For some reason the government has pushed the clock forward too fast and in a few months I’ll get a chance to “draw” what I said I would never get. Now I feel guilty, glad I made it and disappointed all at the same time. I’m sort of like the little boy who dropped his chewing gum in the chicken house. Totally confused. Rather than having to make decisions on health insurance and other old age commitments, I instead would like to be six years old again, as one author once pinned, “Thinking that everyone, including myself, will live forever, not knowing the concept of death. I want to be oblivious to the complications of life and be overly excited by the little things again.” But, that’s not the way life works, doggone it.

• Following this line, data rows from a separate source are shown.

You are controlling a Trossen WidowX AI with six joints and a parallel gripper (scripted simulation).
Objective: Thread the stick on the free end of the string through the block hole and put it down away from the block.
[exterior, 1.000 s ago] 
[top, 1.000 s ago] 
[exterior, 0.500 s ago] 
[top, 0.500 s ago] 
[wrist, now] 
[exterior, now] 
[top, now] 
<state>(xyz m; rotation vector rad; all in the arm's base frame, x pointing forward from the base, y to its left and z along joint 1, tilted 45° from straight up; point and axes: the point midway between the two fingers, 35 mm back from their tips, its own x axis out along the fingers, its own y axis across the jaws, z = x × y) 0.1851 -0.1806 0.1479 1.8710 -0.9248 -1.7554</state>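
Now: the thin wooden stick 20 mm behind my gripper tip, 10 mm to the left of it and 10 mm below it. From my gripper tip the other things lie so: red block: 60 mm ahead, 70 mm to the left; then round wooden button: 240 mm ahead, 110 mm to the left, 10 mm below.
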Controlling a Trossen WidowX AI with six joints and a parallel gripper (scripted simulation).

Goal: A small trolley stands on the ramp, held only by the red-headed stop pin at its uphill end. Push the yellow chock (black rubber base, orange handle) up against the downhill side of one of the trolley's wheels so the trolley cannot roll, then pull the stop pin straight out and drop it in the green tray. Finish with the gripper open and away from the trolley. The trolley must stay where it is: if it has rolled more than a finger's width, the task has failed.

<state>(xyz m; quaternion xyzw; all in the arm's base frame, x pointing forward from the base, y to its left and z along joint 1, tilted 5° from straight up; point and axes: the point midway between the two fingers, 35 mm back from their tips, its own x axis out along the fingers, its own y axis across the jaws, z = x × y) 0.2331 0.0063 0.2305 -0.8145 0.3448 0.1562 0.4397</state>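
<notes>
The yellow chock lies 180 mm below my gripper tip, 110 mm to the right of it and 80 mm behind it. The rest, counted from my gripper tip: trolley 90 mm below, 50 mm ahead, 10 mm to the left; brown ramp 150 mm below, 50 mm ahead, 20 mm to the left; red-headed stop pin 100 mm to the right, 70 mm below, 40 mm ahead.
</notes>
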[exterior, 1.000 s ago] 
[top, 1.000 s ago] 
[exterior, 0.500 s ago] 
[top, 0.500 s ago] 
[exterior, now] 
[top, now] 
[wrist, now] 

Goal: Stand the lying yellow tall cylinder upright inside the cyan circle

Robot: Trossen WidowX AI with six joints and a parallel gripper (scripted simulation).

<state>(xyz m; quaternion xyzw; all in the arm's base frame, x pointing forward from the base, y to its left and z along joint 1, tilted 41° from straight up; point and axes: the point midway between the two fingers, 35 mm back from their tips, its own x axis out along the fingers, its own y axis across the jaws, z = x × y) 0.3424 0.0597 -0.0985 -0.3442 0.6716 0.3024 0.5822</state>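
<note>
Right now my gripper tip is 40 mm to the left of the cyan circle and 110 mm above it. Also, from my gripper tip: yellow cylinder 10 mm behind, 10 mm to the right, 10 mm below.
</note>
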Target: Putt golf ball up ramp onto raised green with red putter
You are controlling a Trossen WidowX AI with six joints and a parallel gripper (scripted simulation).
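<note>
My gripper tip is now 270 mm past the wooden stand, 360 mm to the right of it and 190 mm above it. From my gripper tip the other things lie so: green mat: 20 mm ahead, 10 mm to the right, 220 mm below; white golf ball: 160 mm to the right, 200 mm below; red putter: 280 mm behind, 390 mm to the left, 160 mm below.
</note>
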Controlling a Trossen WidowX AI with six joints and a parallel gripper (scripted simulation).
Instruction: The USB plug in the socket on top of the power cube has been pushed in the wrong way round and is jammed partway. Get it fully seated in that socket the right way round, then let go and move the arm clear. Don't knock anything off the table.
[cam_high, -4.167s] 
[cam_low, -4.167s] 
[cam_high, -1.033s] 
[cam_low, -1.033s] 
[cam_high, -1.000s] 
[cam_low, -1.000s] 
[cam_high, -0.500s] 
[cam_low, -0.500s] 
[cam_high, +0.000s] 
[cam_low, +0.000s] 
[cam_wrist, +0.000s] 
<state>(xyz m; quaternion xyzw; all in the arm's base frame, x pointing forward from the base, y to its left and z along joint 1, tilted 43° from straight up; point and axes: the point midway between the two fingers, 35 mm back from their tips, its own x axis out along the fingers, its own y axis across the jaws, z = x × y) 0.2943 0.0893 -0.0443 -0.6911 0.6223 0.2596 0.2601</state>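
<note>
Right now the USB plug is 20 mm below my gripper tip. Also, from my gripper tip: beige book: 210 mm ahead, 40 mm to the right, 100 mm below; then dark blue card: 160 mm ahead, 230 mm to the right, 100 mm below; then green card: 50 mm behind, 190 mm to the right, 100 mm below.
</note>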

So, my plans are to work at keeping on “looking good.” I’ve had challenges before and looking good could be just a drop in the bucket for me rather than a kick of the bucket if I work at it. Maybe I can become oblivious to the complications of life in some ways. Avoid negative people, never attempt to fix stupid, and look out the front door when it comes to helping others as well as my community, instead of complaining about things 500 miles away that I can’t do anything about and a government city full of stupid you can’t fix.

I don’t want to be like the older lady from an old story Uncle Sid told me once and I’m sure you may have heard a dozen times, but works here for a good example. It seems she kept hearing a voice telling her she was going to live to be one hundred. Everywhere she went she kept hearing the voice say, “You will live to be one hundred.” She decided it must be God and if he had told her she was going to live to be one hundred she wanted to take advantage of the years. She got herself a facelift, a tummy tuck and a nose job.

The day she went for her last doctor’s appointment and they took off the bandages, she left there and walked out into the street, right into the path of a city bus. When she reached heaven and saw God for the first time she said, “You said I would live to be one hundred! You let a bus hit me.”

He looked at her and answered, “I’m sorry, I didn’t recognize you.”

Don’t look for a lot of physical change in me, but I do plan to “look good.” When that day comes for me, I sure want Him to recognize me. Now, where did I place that last Medicare envelope?